Reply Parent Score: 2

RE[6]: "There is only one."
by SamuraiCrow on Thu 7th Oct 2010 16:43 in reply to "RE[5]: "There is only one.""
SamuraiCrow Member since:
2005-11-19

What exactly is "obnoxious and intrusive" about an MMU? And what part of the memory management are you referring (the memory controller, the TLB, what?)

And why are you mixing apples with oranges? Managed code/coarse vs. fine threading/etc. What are the actual justifications for your claim regarding "fine grained" managed code?


I'm not talking about threading at all. I'm talking about the fact that managed code manages it down to the byte while traditional hardware-based memory management techniques only manage down to about a 4k page size due to MMU limitations.

What makes an MMU so obnoxious is that it takes at least one stage in the main processor pipeline to implement thus causing the processor to be less agile. A short pipeline means that it can branch more readily without relying so heavily on branch prediction logic. This means that it is possible to build a faster processor if the MMU was lighter than it is.

That is funny given all the talk about cloud-based computing making the PC obsolete. And most cloud systems are running under Unix-like OSs.
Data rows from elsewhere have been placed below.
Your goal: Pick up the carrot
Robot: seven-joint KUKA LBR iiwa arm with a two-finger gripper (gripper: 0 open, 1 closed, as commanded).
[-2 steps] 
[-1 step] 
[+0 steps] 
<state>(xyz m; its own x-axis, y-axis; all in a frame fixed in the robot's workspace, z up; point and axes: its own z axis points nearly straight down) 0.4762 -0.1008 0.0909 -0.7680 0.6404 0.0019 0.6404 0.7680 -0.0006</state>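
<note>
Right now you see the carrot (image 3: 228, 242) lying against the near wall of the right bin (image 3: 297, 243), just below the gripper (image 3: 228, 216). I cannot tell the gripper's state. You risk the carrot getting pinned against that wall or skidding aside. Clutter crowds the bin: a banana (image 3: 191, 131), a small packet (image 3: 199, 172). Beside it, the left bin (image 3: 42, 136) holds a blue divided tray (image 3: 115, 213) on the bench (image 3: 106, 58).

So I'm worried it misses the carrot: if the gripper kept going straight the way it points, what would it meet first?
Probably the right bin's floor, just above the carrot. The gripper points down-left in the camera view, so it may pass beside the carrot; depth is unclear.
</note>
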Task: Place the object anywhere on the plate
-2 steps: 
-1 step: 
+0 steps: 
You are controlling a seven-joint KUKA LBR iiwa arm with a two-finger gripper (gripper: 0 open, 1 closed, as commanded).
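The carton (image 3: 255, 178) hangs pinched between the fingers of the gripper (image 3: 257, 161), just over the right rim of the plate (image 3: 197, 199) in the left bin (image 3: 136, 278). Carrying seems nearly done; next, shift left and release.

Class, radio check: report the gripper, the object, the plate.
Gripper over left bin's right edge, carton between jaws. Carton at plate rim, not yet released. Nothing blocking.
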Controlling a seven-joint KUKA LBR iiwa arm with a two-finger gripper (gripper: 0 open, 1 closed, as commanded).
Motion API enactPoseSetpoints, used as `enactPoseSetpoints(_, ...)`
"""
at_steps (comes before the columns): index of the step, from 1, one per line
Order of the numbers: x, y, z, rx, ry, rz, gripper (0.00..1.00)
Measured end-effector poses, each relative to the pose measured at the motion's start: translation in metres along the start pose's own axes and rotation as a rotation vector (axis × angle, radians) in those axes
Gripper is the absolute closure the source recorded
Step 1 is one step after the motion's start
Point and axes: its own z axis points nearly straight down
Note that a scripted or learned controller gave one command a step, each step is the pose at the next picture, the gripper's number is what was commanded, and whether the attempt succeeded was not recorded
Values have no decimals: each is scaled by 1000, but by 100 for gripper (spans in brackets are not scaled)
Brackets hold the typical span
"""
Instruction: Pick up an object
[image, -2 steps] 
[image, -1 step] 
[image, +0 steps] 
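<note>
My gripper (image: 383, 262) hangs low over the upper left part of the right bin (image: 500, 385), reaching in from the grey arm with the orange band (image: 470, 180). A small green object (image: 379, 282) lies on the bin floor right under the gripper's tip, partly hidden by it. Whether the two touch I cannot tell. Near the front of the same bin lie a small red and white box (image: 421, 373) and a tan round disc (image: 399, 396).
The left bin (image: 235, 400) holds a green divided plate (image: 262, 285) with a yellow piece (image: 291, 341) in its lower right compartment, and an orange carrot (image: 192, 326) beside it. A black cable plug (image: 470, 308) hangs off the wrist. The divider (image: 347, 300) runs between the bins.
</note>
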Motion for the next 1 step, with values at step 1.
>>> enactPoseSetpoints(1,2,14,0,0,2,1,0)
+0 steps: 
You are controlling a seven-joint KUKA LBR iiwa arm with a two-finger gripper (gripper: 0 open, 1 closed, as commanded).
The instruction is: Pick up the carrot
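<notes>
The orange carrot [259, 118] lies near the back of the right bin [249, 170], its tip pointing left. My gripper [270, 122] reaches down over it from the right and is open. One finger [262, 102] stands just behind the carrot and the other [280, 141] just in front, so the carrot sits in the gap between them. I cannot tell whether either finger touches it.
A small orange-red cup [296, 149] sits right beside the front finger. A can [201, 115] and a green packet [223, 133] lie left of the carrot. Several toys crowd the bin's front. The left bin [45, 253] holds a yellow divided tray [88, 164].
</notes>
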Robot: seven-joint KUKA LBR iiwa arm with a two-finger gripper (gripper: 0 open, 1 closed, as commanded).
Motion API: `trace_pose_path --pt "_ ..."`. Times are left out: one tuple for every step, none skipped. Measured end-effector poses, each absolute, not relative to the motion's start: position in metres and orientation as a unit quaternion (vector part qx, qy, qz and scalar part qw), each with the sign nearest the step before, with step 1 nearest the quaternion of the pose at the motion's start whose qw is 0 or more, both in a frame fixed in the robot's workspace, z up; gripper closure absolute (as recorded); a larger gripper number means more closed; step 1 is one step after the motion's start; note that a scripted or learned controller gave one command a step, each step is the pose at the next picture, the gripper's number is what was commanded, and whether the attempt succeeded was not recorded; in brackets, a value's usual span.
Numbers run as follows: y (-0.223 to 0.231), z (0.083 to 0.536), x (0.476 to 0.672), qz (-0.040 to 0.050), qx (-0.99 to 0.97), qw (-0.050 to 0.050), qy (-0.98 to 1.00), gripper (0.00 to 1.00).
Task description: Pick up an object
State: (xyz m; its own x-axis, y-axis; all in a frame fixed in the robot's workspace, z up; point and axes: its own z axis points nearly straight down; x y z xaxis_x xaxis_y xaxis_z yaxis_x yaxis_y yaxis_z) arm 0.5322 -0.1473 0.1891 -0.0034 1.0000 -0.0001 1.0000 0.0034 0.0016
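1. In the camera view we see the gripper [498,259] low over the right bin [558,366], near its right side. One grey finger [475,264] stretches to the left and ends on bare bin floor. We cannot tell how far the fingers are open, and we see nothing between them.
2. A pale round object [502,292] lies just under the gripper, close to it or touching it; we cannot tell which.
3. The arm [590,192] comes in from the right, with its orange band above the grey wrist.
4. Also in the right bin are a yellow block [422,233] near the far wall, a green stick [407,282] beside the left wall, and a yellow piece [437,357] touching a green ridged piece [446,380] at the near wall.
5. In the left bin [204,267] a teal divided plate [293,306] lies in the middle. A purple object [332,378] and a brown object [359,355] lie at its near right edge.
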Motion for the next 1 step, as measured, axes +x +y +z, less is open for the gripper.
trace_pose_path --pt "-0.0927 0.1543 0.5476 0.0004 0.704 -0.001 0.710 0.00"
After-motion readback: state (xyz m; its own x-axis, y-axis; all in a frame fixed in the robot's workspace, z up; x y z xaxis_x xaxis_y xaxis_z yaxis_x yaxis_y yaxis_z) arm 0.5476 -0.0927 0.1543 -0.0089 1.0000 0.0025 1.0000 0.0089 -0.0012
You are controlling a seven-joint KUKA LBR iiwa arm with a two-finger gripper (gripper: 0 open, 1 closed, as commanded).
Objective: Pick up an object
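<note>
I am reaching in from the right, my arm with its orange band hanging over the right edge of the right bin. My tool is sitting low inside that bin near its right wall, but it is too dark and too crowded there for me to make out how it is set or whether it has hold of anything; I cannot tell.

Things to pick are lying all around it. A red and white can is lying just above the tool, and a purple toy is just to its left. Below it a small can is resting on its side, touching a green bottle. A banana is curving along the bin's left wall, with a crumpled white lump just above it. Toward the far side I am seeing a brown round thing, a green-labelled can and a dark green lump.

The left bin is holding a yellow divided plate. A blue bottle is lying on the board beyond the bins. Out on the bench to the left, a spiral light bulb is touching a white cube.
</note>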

The point is that you are claiming something to be dead, while at the same time proclaiming the future to be something that is based on an even more dead OS (BeOS).


Actually I favor even deader OSs. I'm an AROS programmer. But with the advent of the Gallium 3D drivers, getting cross-platform drivers is easier than ever. I'm hoping that this will liberate the desktop from the big-3 of OSs and get some better-written ones into circulation.

re:LLVM
I don't think "keeping up" means what you think it does, since LLVM just started compiling reliable C++ code and it is at a beta level, with a lot of stuff missing. But as of this point, most of the effort in Clang land is to just be at the same level of features as GCC, so technically LLVM is "catching up."


I said Clang was a bit young. Look up at my previous post if you don't believe me. They used to use LLVM-GCC for a while before the FSF tightened the screws on the GPL version 3. I like LGPL 3 but GPL 3 is pushing it. The reason for writing Clang is to make a lighter compiler with a lighter license.

As for the features of GCC, just compare the performance of the JIT compilers. Oh wait! GCC doesn't have a JIT compiler! Personally, I prefer static compilers over JITs anyway but it's nice to have the option there.